» WHAT IS REQUIRED: Please return the listing exactly as written, but without its pictures.

» COLLECTED DATA:
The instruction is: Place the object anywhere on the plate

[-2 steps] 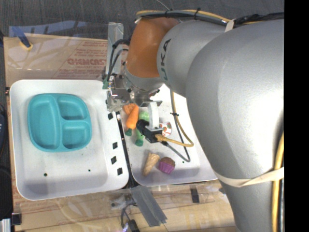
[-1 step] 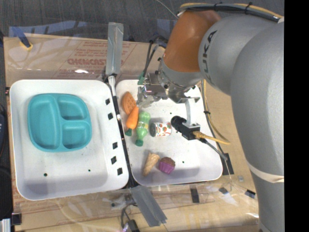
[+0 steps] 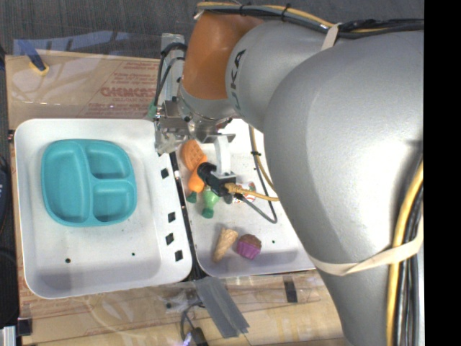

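A teal divided plate (image 3: 88,181) lies in the left bin (image 3: 43,265). My gripper (image 3: 191,144) hangs low over the left part of the right bin (image 3: 288,247), just right of the wall between the two bins. Directly under it is an orange carrot-like toy (image 3: 191,156), with a second orange piece (image 3: 195,185) and a green piece (image 3: 209,205) just below that. Whether the gripper is touching the orange toy is hidden by the wrist. The plate has nothing on it.
An ice-cream cone toy (image 3: 225,242) and a purple cupcake toy (image 3: 249,246) lie near the right bin's front edge. A yellow cable (image 3: 252,195) runs across that bin. The big grey arm (image 3: 338,135) covers the right side of the view.
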Tool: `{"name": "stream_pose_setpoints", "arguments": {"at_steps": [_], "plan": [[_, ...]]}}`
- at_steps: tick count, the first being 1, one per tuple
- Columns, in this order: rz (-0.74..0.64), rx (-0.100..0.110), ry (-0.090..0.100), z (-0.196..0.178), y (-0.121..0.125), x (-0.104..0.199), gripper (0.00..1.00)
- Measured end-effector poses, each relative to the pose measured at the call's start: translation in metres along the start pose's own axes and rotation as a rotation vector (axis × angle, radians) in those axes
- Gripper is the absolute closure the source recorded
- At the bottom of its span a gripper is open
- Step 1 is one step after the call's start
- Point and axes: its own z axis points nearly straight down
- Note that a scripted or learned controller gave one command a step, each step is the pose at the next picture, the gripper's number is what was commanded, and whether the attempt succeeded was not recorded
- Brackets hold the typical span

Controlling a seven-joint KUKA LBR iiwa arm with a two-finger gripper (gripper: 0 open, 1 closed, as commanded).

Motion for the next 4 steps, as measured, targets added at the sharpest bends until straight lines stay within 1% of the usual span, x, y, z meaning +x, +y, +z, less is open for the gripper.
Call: {"name": "stream_pose_setpoints", "arguments": {"at_steps": [1,2,3,4], "plan": [[0.008,-0.015,-0.001,-0.100,-0.009,-0.064,1.00],[0.001,0.005,-0.001,-0.001,-0.048,-0.003,1.00],[0.006,-0.008,0.000,-0.039,0.002,-0.031,1.00],[0.006,-0.006,-0.001,-0.037,0.027,-0.067,1.00]]}}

» SOLUTION BELOW:
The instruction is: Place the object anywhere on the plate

[-2 steps] 
[-1 step] 
[+0 steps] 

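A teal divided plate (image 3: 88,181) lies in the left bin (image 3: 43,265). My gripper (image 3: 191,144) hangs low over the left part of the right bin (image 3: 288,247), just right of the wall between the two bins. Directly under it is an orange carrot-like toy (image 3: 191,156), with a second orange piece (image 3: 195,185) and a green piece (image 3: 209,205) just below that. Whether the gripper is touching the orange toy is hidden by the wrist. The plate has nothing on it.
An ice-cream cone toy (image 3: 225,242) and a purple cupcake toy (image 3: 249,246) lie near the right bin's front edge. A yellow cable (image 3: 252,195) runs across that bin. The big grey arm (image 3: 338,135) covers the right side of the view.
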Tool: `{"name": "stream_pose_setpoints", "arguments": {"at_steps": [_], "plan": [[_, ...]]}}`
- at_steps: tick count, the first being 1, one per tuple
- Columns, in this order: rz (-0.74..0.64), rx (-0.100..0.110), ry (-0.090..0.100), z (-0.196..0.178), y (-0.121..0.125), x (-0.104..0.199), gripper (0.00..1.00)
- Measured end-effector poses, each relative to the pose measured at the call's start: translation in metres along the start pose's own axes and rotation as a rotation vector (axis × angle, radians) in those axes
- Gripper is the absolute closure the source recorded
- At the bottom of its span a gripper is open
- Step 1 is one step after the call's start
- Point and axes: its own z axis points nearly straight down
- Note that a scripted or learned controller gave one command a step, each step is the pose at the next picture, the gripper's number is what was commanded, and whether the attempt succeeded was not recorded
- Brackets hold the typical span

Controlling a seven-joint KUKA LBR iiwa arm with a two-finger gripper (gripper: 0 open, 1 closed, as commanded).

Motion for the next 4 steps, as measured, targets added at the sharpest bends until straight lines stay within 1% of the usual span, x, y, z meaning +x, +y, +z, less is open for the gripper.
Call: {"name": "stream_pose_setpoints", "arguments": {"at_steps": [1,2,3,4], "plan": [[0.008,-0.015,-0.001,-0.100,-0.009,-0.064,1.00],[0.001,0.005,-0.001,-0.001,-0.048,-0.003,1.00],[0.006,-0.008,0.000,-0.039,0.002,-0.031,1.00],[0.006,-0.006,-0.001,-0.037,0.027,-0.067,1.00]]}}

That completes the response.